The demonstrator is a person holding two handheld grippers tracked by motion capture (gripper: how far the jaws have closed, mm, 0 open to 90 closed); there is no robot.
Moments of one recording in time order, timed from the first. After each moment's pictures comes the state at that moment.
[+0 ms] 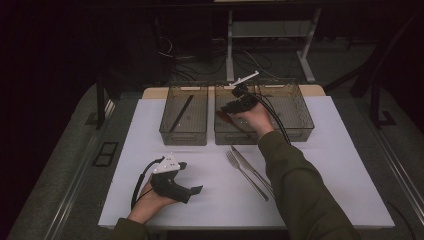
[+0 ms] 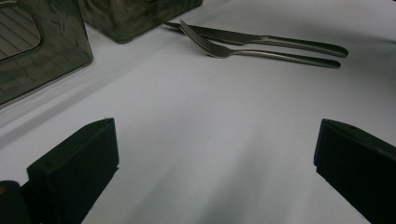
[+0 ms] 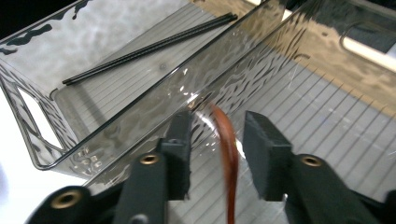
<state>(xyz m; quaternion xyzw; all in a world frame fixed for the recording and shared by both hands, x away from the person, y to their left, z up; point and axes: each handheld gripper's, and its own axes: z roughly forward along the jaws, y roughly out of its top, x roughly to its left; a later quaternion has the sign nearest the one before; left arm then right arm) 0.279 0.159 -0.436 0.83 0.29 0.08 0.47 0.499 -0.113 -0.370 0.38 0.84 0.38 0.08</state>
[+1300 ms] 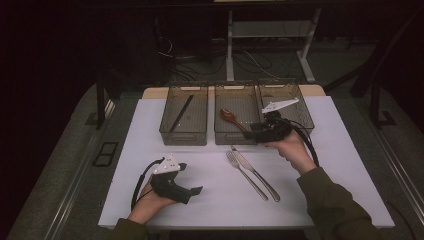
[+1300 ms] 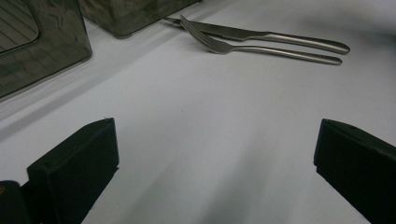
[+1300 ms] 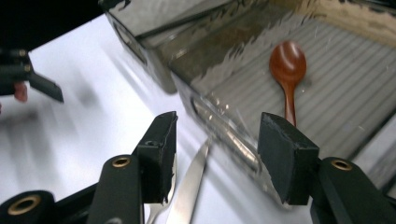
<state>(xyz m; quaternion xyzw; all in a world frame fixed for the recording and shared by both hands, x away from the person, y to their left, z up) 0.278 0.159 -0.438 0.83 0.29 0.08 0.46 0.391 -0.192 -0.374 0.36 0.83 0.43 0.06</state>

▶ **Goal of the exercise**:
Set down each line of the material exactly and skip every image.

▶ **Answer area**:
The demonstrator is a person holding two handheld grippers tracked by motion capture (gripper: how far the jaws have closed, mm, 0 open to 90 closed); there is no robot.
Moments of one recording in time order, timed from the first. After each moment's pictures comes the state at that moment.
[+0 ms] 
[+0 ms] 
[+0 ms] 
<state>(xyz m; quaternion xyzw; all in a world frame fixed for the recording and shared by both hands, x away from the person, y to their left, z up; point and axes: each handheld gripper's, and its own axes: z roughly forward along the jaws, y roughly out of its top, x roughly to its left; a later quaternion has the sign nearest the one before; left arm then right arm) 0.279 0.159 -0.436 0.83 0.29 0.08 0.47 0.499 -0.113 -0.370 0.38 0.84 0.38 0.08</state>
[+1300 ms] 
[+1300 ms] 
[+1300 ms] 
<state>(xyz m; quaternion xyzw; all in a world frame fixed for the recording and shared by both hands, x away from the person, y to their left, z up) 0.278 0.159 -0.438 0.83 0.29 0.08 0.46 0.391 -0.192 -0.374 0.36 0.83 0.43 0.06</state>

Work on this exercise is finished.